*Data block*.
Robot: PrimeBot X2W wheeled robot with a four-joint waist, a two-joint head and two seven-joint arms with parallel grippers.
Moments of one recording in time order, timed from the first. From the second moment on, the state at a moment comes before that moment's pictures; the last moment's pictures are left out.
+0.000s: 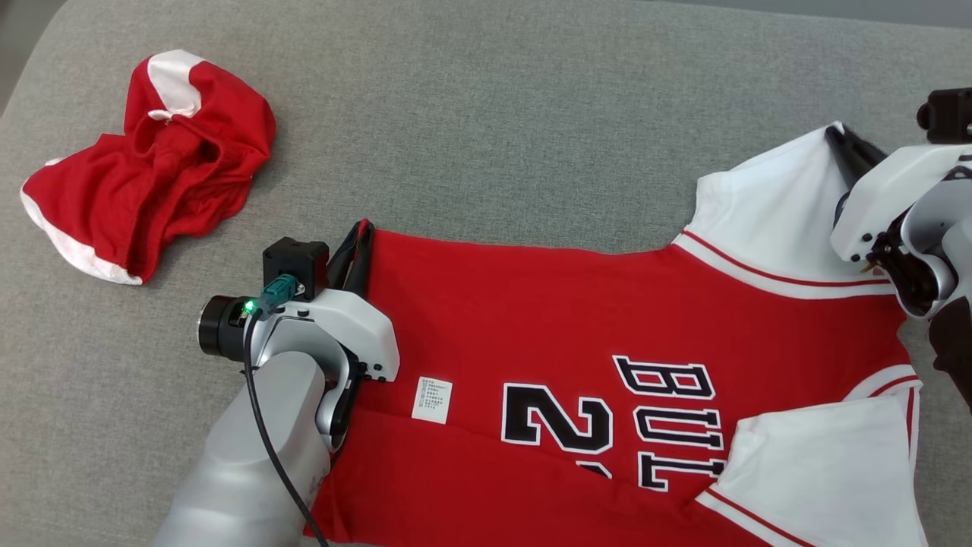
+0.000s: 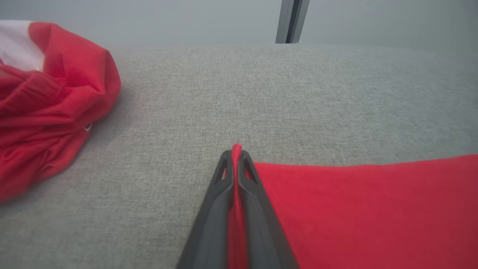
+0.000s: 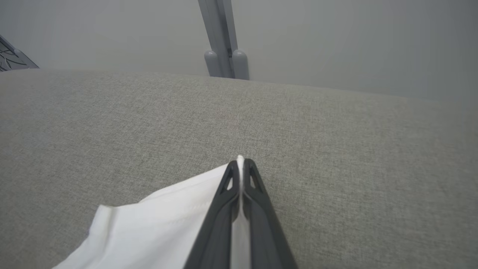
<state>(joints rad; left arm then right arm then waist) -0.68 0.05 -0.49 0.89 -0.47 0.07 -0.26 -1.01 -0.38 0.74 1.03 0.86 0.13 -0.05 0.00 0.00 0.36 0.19</state>
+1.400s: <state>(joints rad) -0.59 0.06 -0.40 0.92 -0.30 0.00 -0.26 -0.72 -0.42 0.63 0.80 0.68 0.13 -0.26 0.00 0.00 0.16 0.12</state>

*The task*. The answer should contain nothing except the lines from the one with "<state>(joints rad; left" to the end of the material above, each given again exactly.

*Result of this task*.
<state>(joints rad; left arm then right arm then waist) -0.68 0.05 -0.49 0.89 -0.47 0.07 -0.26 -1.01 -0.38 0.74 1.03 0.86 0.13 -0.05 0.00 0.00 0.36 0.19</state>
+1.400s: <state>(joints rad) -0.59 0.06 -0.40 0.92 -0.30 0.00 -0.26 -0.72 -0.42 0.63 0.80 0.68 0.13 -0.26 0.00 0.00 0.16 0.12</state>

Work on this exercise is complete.